Country or Area :  Aruba
Item :  Population, total
Year :  1964
Value :  57032



# XML Exercise (Challenge)

Create a data frame from the xml file. This exercise is somewhat tricky. One solution would be to convert the xml data into dictionaries and then use the dictionaries to create a data frame. 
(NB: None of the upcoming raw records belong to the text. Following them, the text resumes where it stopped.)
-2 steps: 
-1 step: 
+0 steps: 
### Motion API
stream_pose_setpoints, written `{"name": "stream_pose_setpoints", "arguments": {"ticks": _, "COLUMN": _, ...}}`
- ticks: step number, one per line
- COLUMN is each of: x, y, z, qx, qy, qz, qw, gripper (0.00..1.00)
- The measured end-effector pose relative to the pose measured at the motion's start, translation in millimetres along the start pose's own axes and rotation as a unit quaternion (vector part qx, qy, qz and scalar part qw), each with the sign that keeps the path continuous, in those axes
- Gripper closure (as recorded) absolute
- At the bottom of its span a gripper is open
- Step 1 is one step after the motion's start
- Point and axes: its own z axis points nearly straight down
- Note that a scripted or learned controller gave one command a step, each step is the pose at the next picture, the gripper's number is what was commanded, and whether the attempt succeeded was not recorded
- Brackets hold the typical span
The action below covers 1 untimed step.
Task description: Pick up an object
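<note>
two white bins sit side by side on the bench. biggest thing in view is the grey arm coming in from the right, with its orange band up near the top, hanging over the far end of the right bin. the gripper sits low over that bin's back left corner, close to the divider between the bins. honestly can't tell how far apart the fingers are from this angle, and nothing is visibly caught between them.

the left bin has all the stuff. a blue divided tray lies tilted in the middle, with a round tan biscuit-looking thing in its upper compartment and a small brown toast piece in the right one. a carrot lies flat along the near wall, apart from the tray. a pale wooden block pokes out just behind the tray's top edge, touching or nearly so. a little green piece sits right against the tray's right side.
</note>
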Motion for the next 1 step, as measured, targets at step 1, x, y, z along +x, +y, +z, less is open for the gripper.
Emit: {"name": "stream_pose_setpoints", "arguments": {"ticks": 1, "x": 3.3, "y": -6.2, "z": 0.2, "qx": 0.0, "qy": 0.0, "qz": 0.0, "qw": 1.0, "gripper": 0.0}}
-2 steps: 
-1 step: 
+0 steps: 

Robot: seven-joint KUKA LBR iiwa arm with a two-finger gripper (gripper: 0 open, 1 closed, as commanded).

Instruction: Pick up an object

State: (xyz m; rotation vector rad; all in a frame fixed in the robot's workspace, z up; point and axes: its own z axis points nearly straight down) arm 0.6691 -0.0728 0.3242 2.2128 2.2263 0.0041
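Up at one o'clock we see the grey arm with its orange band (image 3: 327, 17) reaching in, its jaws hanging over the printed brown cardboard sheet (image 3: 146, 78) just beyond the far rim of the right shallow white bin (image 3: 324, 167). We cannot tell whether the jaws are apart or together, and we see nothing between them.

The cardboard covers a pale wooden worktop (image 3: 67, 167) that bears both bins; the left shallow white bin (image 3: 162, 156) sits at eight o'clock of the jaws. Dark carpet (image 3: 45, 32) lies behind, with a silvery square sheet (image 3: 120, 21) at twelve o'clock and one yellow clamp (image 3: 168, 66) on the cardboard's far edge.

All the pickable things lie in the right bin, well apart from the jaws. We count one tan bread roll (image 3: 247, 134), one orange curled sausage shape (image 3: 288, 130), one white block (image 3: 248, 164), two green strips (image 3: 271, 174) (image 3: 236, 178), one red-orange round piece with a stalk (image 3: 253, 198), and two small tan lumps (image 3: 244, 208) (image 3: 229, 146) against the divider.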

The dataframe should have the following layout:

| Country or Area | Year | Item | Value |
|----|----|----|----|
| Aruba | 1960 | Population, total | 54211 |
| Aruba | 1961 | Population, total | 55348 |
etc...



In [8]:
# TODO: Create a pandas data frame from the XML data.
# HINT: You can use dictionaries to create pandas data frames.
# HINT: https://pandas.pydata.org/pandas-docs/stable/generated/pandas.DataFrame.from_dict.html#pandas.DataFrame.from_dict
# HINT: You can make a dictionary for each column or for each row (See the link above for more information)
# HINT: Modify the code from the previous code cell

# use the find_all method to get all record tags in the document
data_dictionary = {'Country or Area':[], 'Year':[], 'Item':[], 'Value':[]}

for record in soup.find_all('record'):
    for record in record.find_all('field'):
        data_dictionary[record['name']].append(record.text)
df = pd.DataFrame.from_dict(data_dictionary)
df = df.pivot(index= 'Country or Area', columns='Year', values='Value')

In [9]:
df.head()

Year,1960,1961,1962,1963,1964,1965,1966,1967,1968,1969,...,2008,2009,2010,2011,2012,2013,2014,2015,2016,2017
Country or Area,Unnamed: 1_level_1,Unnamed: 2_level_1,Unnamed: 3_level_1,Unnamed: 4_level_1,Unnamed: 5_level_1,Unnamed: 6_level_1,Unnamed: 7_level_1,Unnamed: 8_level_1,Unnamed: 9_level_1,Unnamed: 10_level_1,Unnamed: 11_level_1,Unnamed: 12_level_1,Unnamed: 13_level_1,Unnamed: 14_level_1,Unnamed: 15_level_1,Unnamed: 16_level_1,Unnamed: 17_level_1,Unnamed: 18_level_1,Unnamed: 19_level_1,Unnamed: 20_level_1,Unnamed: 21_level_1
Afghanistan,8996351,9166764,9345868,9533954,9731361,9938414,10152331,10372630,10604346,10854428,...,27294031,28004331,28803167,29708599,30696958,31731688,32758020,33736494,34656032,35530081
Albania,1608800,1659800,1711319,1762621,1814135,1864791,1914573,1965598,2022272,2081695,...,2947314,2927519,2913021,2905195,2900401,2895092,2889104,2880703,2876101,2873457
Algeria,11124888,11404859,11690153,11985136,12295970,12626952,12980267,13354197,13744387,14144438,...,34860715,35465760,36117637,36819558,37565847,38338562,39113313,39871528,40606052,41318142
American Samoa,20013,20486,21117,21882,22698,23520,24321,25116,25885,26614,...,57030,56227,55637,55320,55230,55307,55437,55537,55599,55641
Andorra,13411,14375,15370,16412,17469,18549,19647,20758,21890,23058,...,83861,84462,84449,83751,82431,80788,79223,78014,77281,76965


# Conclusion

Like CSV, JSON and XML are ways to format data. If everything is formatted correctly, JSON is especially easy to work with. XML is an older standard and a bit trickier to handle.